СВЫШЕ

   СВЫШЕ

   После похорон Ивана Яковлевича – отца моей жены – я не остался на поминки, так как мне хотелось быстрее выбраться из гнетущей обстановки. Разговоры о том, каким был Иван Яковлевич при жизни, а вот же умер -  раздваивали меня,  его смерть не укладывалась в душе. Высокий, богатырской наружности мужик, а спёкся от астмы. Продержала болезнь его три месяца, промучила, а потом пожалела высохшего до костей и  задыхающегося от боли  старика и  добила.

   Наспех попрощавшись со всеми, я сел в машину и выехал со двора. Воле заброшенного здания  бывшего поста ГАИ, который находится на краю Обливской, я повернул руль вправо, и машина вылетела на уходящую вниз дорогу.

   По обе стороны дороги  тянулась обгоревшая, задымлённая степь, по которой гулял ветер, подхлёстывая и  катая «жилистое» перекати – поле и вынося на дорогу зыбкую дымку и едкий запах гари.

Мелькали низкорослые, запылённые, чахлые кустарники, высыхающие, покосившиеся деревья.
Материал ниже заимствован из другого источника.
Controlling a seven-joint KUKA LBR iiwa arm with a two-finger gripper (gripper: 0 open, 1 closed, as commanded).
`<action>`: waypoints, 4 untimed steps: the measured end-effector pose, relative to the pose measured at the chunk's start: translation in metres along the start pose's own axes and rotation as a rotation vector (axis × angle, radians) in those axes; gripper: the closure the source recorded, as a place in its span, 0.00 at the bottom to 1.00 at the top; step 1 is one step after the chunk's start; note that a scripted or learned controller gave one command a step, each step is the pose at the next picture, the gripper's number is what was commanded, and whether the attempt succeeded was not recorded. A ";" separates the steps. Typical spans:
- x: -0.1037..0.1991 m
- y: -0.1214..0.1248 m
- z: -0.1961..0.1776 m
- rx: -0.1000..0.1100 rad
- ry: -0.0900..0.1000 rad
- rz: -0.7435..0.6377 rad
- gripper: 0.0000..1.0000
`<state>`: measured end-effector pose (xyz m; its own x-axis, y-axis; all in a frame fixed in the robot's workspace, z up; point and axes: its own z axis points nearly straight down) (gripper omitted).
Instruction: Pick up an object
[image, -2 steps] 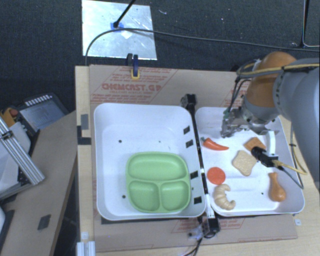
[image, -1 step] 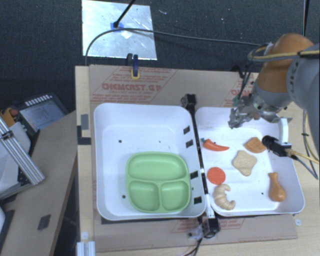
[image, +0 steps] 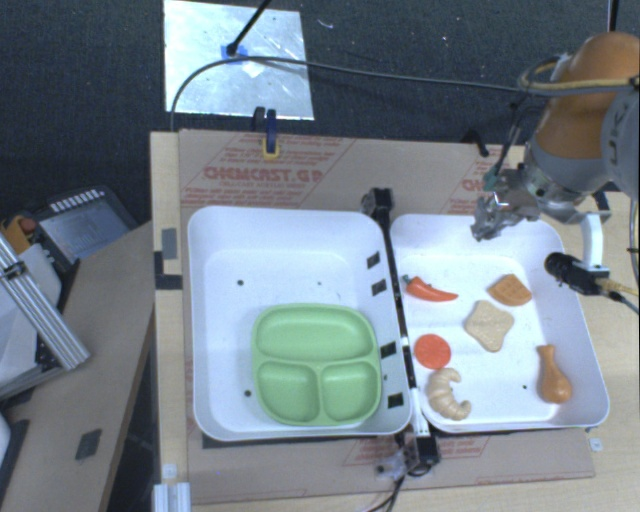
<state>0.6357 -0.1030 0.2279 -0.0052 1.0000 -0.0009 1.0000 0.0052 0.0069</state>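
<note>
- The worktop carries two white bins; the left bin holds a green divided plate.
- The right bin holds the candidates: orange pepper, red slice, croissant, bread piece, cracker, drumstick.
- The pincer hangs over that bin's upper edge, upper right of frame, with nothing visibly held; whether its tips are apart or together I cannot tell.
- Judging by this, picking is not yet done.

Two bins are sitting side by side, the left bin holding a divided plate near its front. In the right bin a pepper, cracker, bread slice, tomato slice, croissant and drumstick are lying apart, the gripper hanging over its rear edge.
</note>
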 end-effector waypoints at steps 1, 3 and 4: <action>0.002 -0.003 -0.063 0.000 0.000 -0.001 1.00; 0.101 -0.031 -0.054 0.007 0.003 -0.004 1.00; 0.139 -0.052 -0.045 0.008 0.002 -0.003 1.00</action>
<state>0.5822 0.0358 0.2727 -0.0079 1.0000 0.0014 1.0000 0.0079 -0.0016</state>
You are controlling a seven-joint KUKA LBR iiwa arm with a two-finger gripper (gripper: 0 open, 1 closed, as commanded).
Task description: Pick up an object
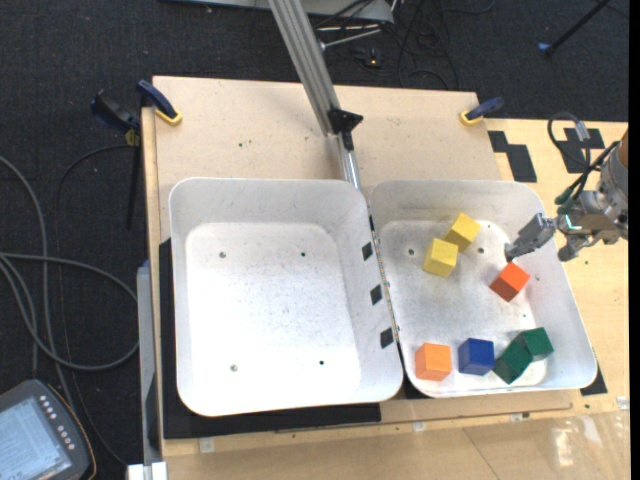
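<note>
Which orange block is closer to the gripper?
The orange block by the right bin's right wall, just below the gripper. The other orange block sits at the bin's front edge, beside the blue block.

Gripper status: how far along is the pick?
Done: the gripper has reached the right bin's far right edge, fingers open. In hand: nothing; no block sits between the fingers. The red-orange block lies nearest, just below it, still on the bin floor. Left: descend, close on a block, lift. Yellow blocks, orange block, blue block and green blocks lie untouched.
</note>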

Носились, словно  чёрные облака стаи ворон, раздирая своим оглушительным карканьем тишину.

   А в небе, словно красующееся своей силой и мощью  пылало огненное Солнце с остроносыми лучами, протянувшимися почти на сто пятьдесят миллионов километров  к земле.

   Машина мчалась по ростовской земле, приближаясь к загруженному бетоном и железом мосту, перекинутому через мельчавшую, заросшую высоким камышом  речку Чир, за которым начиналась волгоградская земля.

   Проскочив мост, я оглянулся назад, потом повернулся к лобовому стеклу,  Никакого различия между тем, что осталось позади: перед мостом и тем, что открывалось впереди: за мостом  не было.

   В памяти осталось только Солнце и скользнувшая мысль, что жизнь и даётся, и забирается, и возвращается   свыше.